Earnest Arul, Ong Marcus E H, Shahidah Nur, Chan Angelique, Wah Win, Thumboo Julian
Centre for Quantitative Medicine, Duke-NUS Graduate Medical School, 169857, Singapore; Department of Epidemiology and Preventive Medicine, Monash University, Victoria 2004, Australia.
Department of Emergency Medicine, Singapore General Hospital, 169608, Singapore; Health Services & Systems Research, Duke-NUS Graduate Medical School, 169857, Singapore.
Prev Med Rep. 2015 Apr 28;2:326-32. doi: 10.1016/j.pmedr.2015.04.018. eCollection 2015.
Environmental contexts have been shown to predict health behaviours and outcomes either directly or via interaction with individual risk factors. In this paper, we created indexes of socioeconomic disadvantage (SEDI) and socioeconomic advantage (SAI) in Singapore to test the applicability of these concepts in an Asian context. These indices can be used for health service resource allocation, research and advocacy.
We used principal component analysis (PCA) to create SEDI and SAI using a structured and iterative process to identify and include influential variables in the final index. Data at the master plan geographical level was obtained from the most recent Singapore census 2010.
The 3 areas with highest SEDI scores were Outram (120.1), followed by Rochor (111.0) and Downtown Core (110.4). The areas with highest SAI scores were Tanglin, River Valley and Newton. The SAI had 89.6% of variation explained by the final model, as compared to 67.1% for SEDI, and we recommend using both indices in any analysis.
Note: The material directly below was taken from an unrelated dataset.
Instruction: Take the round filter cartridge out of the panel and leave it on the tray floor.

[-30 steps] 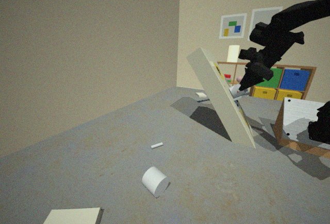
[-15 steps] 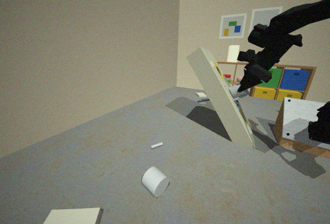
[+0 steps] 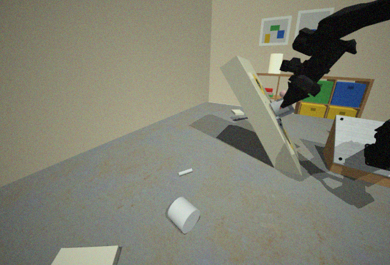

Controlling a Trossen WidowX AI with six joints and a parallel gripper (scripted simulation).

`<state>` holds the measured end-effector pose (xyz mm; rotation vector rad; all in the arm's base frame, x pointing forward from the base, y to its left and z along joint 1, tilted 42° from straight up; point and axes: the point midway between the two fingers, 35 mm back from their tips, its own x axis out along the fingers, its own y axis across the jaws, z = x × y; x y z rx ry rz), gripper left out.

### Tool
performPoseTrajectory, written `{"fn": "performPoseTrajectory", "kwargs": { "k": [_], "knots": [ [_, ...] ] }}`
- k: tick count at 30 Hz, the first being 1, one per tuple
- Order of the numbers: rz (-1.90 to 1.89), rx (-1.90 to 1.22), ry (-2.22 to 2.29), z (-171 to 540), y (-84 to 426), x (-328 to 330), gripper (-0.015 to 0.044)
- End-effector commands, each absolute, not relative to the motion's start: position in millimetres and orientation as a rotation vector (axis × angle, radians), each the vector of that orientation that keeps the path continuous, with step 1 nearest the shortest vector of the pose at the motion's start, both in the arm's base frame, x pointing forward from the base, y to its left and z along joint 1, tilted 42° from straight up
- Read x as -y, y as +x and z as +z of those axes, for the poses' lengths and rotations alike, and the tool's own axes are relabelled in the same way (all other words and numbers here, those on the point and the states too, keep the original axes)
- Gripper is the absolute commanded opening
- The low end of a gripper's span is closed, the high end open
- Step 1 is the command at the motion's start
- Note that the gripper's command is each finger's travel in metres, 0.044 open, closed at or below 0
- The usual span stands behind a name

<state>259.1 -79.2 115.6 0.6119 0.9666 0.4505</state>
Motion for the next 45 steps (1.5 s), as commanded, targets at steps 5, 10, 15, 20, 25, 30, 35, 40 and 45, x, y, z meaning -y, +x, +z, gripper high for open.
{"fn": "performPoseTrajectory", "kwargs": {
  "k": [5, 10, 15, 20, 25, 30, 35, 40, 45],
  "knots": [
    [0.449, -0.961, 0.606, 130, 271, 91, 0.0],
    [0.431, -0.965, 0.618, 143, 262, 107, 0.0],
    [0.415, -0.967, 0.634, 160, 250, 125, 0.0],
    [0.402, -0.965, 0.653, 177, 236, 140, 0.0],
    [0.399, -0.963, 0.66, 184, 230, 149, 0.0],
    [0.412, -0.964, 0.643, 167, 235, 166, 0.0],
    [0.425, -0.964, 0.625, 148, 239, 183, 0.0],
    [0.439, -0.964, 0.608, 128, 243, 199, 0.0],
    [0.422, -0.981, 0.633, 125, 241, 199, 0.0]
  ]
}}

These indices may prove useful for policy-makers to identify spatially varying risk factors, and in turn help identify geographically targeted intervention programs, which can be more cost effective to conduct.
环境因素已被证明可直接或通过与个体风险因素的相互作用来预测健康行为和结果。在本文中,我们创建了新加坡社会经济劣势(SEDI)和社会经济优势(SAI)指数,以测试这些概念在亚洲背景下的适用性。这些指数可用于卫生服务资源分配、研究和宣传。
我们使用主成分分析(PCA)来创建SEDI和SAI,采用结构化和迭代的过程来识别并将有影响力的变量纳入最终指数。总体规划地理层面的数据来自2010年新加坡最新人口普查。
SEDI得分最高的3个地区是欧南园(120.1),其次是如切(111.0)和市中心核心区(110.4)。SAI得分最高的地区是东陵、河谷和牛顿。最终模型对SAI变异的解释率为89.6%,而SEDI为67.1%,我们建议在任何分析中同时使用这两个指数。
这些指数可能有助于政策制定者识别空间上不同的风险因素,进而帮助确定针对特定地理区域的干预项目,实施这些项目可能更具成本效益。